Keep the images out and set the listing below down word for word.

> _GIVEN DATA_:
* * * *
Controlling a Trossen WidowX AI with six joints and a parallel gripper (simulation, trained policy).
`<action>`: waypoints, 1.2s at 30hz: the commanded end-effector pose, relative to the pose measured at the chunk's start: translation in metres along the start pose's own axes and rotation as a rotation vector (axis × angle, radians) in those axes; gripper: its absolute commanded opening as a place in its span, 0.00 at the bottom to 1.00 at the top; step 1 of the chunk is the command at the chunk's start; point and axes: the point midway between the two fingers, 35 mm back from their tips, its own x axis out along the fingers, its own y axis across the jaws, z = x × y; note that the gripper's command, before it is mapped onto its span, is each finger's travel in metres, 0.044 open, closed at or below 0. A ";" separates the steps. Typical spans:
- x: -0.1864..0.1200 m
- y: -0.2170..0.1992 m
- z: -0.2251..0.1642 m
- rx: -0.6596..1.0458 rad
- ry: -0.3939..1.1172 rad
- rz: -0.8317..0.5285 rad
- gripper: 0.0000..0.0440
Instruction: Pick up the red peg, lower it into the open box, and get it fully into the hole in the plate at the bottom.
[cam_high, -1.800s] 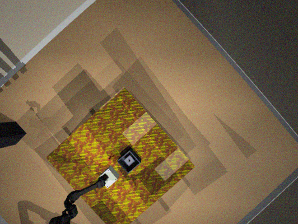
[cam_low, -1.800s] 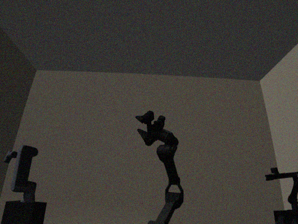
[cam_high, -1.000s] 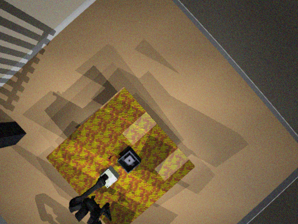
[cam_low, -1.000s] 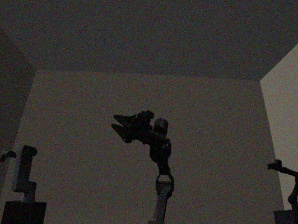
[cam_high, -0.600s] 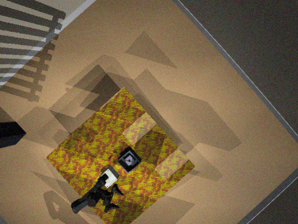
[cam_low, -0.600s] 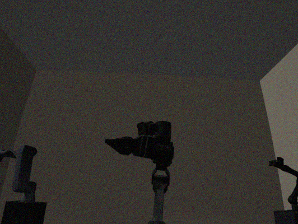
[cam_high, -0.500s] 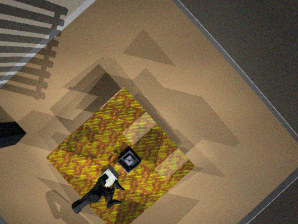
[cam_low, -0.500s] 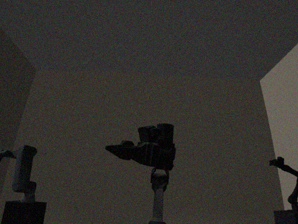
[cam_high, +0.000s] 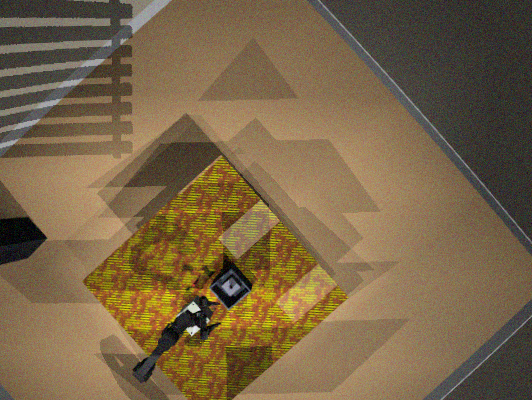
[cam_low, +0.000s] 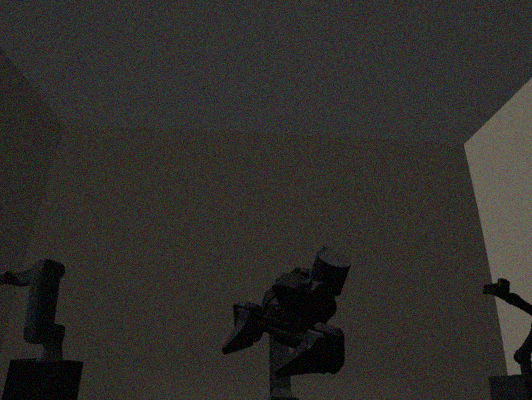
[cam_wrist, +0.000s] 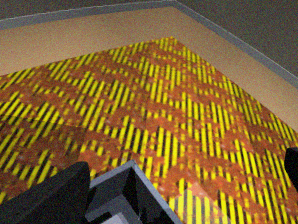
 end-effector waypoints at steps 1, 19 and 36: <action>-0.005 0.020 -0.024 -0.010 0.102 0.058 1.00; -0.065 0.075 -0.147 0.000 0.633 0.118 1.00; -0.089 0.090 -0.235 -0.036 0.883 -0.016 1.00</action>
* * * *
> _RESPONSE BELOW_:
Controlling a Trossen WidowX AI with six joints and a parallel gripper (simulation, trained policy).
`<action>`: waypoints, 1.2s at 30hz: the commanded end-effector pose, relative to the pose measured at the chunk's start: translation in metres along the start pose's own axes and rotation as a rotation vector (axis × angle, radians) in those axes; gripper: its absolute commanded opening as a place in its span, 0.00 at the bottom to 1.00 at the top; step 1 of the chunk is the command at the chunk's start; point and axes: the point midway between the two fingers, 35 mm back from their tips, its own x axis out along the fingers, its own y axis across the jaws, z = x × y; note that the gripper's command, before it is mapped onto its span, is each finger's travel in metres, 0.044 open, closed at or below 0. A ";" separates the steps. Typical spans:
- x: -0.1864..0.1200 m
- y: -0.2170..0.1992 m
- z: -0.2251..0.1642 m
- rx: -0.6596..1.0458 rad
- ry: -0.3939..1.1172 rad
- rz: -0.8317..0.5285 rad
- gripper: 0.0000..0.0440
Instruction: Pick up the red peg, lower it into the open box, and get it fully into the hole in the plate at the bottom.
[cam_high, -1.800s] 
[cam_low, -1.800s] 
[cam_high, -1.000s] 
[cam_low, -1.000s] 
[cam_high, -0.600s] 
[cam_low, -0.600s] 
[cam_high, -0.500s] 
[cam_low, -0.500s] 
[cam_high, +0.000s] 
[cam_low, +0.000s] 
[cam_wrist, +0.000s] 
 end-effector waypoints at steps 1, 19 and 36: <action>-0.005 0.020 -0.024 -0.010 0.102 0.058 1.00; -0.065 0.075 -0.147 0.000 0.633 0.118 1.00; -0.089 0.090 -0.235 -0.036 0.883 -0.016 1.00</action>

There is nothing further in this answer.